## Exercise instructions
Please return the entries, omitting and altering nothing.

## Recorded data

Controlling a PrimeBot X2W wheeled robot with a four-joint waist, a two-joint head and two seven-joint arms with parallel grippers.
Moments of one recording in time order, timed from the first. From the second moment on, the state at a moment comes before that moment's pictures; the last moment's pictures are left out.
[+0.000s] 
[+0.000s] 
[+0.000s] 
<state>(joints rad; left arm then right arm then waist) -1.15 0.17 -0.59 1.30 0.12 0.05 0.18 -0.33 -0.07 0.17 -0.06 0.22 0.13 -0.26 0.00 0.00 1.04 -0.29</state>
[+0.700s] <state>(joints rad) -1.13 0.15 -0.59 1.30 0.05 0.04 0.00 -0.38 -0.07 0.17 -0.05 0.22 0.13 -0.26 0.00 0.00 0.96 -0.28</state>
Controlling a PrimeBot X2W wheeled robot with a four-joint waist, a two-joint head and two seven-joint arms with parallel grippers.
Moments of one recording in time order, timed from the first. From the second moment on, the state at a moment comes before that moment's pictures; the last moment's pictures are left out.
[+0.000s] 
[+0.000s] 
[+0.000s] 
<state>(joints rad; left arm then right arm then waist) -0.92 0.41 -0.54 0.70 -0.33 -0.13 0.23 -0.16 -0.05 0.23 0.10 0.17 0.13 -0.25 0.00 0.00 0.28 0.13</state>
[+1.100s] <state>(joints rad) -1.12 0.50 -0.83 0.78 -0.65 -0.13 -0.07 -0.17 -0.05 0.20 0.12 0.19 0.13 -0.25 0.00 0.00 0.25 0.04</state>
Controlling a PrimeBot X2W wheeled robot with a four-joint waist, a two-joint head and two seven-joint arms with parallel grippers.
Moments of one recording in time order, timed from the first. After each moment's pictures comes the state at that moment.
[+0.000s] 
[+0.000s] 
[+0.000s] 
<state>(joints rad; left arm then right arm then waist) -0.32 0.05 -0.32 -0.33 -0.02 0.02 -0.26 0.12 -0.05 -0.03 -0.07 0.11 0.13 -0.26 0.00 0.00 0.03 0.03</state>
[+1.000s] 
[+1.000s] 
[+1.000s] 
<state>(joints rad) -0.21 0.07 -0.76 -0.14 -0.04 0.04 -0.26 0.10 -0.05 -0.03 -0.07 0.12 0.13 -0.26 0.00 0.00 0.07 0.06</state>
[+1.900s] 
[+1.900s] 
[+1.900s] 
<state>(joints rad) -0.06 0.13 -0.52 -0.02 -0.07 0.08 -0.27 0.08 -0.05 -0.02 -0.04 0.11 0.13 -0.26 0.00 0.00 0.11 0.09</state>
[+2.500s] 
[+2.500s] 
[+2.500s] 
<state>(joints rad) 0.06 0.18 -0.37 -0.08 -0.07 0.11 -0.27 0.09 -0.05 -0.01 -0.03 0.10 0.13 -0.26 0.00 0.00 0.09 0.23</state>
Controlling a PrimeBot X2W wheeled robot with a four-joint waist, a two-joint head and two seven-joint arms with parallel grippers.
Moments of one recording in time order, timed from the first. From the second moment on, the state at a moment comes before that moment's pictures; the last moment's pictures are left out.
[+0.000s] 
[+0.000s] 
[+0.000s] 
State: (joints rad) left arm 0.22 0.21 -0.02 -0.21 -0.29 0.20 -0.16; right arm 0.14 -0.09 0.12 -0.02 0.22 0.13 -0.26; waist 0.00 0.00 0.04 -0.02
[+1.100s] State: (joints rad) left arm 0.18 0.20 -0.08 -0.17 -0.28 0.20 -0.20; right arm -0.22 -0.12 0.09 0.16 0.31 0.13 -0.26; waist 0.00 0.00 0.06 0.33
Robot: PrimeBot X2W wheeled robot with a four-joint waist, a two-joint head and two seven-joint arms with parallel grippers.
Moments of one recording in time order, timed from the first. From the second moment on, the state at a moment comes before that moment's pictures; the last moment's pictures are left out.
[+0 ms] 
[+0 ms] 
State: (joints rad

## Exercise answer
Controlling a PrimeBot X2W wheeled robot with a four-joint waist, a two-joint head and two seven-joint arms with parallel grippers.
Moments of one recording in time order, timed from the first. From the second moment on, the state at a moment comes before that moment's pictures; the last moment's pictures are left out.
[+0.000s] 
[+0.000s] 
[+0.000s] 
<state>(joints rad; left arm then right arm then waist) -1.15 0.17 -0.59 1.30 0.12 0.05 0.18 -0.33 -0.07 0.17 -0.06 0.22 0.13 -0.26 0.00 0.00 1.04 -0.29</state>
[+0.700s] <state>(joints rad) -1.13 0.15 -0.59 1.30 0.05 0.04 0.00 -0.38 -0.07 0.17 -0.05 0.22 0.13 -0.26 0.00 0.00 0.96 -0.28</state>
Controlling a PrimeBot X2W wheeled robot with a four-joint waist, a two-joint head and two seven-joint arms with parallel grippers.
Moments of one recording in time order, timed from the first. From the second moment on, the state at a moment comes before that moment's pictures; the last moment's pictures are left out.
[+0.000s] 
[+0.000s] 
[+0.000s] 
<state>(joints rad; left arm then right arm then waist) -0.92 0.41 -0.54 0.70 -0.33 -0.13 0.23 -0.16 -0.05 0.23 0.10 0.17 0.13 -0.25 0.00 0.00 0.28 0.13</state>
[+1.100s] <state>(joints rad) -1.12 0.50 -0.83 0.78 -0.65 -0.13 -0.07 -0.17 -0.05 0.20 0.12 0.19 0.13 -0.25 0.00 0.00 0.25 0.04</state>
Controlling a PrimeBot X2W wheeled robot with a four-joint waist, a two-joint head and two seven-joint arms with parallel grippers.
Moments of one recording in time order, timed from the first. After each moment's pictures comes the state at that moment.
[+0.000s] 
[+0.000s] 
[+0.000s] 
<state>(joints rad; left arm then right arm then waist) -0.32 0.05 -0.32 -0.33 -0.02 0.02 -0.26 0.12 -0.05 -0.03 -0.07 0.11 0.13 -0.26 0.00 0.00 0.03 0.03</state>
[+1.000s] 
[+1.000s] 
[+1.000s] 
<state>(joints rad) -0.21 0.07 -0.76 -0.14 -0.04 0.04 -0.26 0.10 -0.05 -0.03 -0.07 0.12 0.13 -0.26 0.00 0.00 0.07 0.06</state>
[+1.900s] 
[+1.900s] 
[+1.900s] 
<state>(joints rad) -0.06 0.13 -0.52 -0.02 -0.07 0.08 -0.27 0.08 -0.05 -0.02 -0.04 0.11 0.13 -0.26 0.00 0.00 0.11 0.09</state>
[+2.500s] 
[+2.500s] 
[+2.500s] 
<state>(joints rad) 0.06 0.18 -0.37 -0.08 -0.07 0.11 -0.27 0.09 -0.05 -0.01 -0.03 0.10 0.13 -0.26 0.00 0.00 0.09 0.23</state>
Controlling a PrimeBot X2W wheeled robot with a four-joint waist, a two-joint head and two seven-joint arms with parallel grippers.
Moments of one recording in time order, timed from the first. From the second moment on, the state at a moment comes before that moment's pictures; the last moment's pictures are left out.
[+0.000s] 
[+0.000s] 
[+0.000s] 
State: (joints rad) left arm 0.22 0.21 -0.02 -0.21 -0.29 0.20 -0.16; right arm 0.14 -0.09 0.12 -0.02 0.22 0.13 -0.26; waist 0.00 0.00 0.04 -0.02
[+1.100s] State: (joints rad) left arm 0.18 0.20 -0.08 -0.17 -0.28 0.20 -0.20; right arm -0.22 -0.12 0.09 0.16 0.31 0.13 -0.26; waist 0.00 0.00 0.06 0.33
Robot: PrimeBot X2W wheeled robot with a four-joint waist, a two-joint head and two seven-joint arms with parallel grippers.
Moments of one recording in time order, timed from the first. From the second moment on, the state at a moment comes before that moment's pictures; the last moment's pictures are left out.
[+0 ms] 
[+0 ms] 
State: (joints rad

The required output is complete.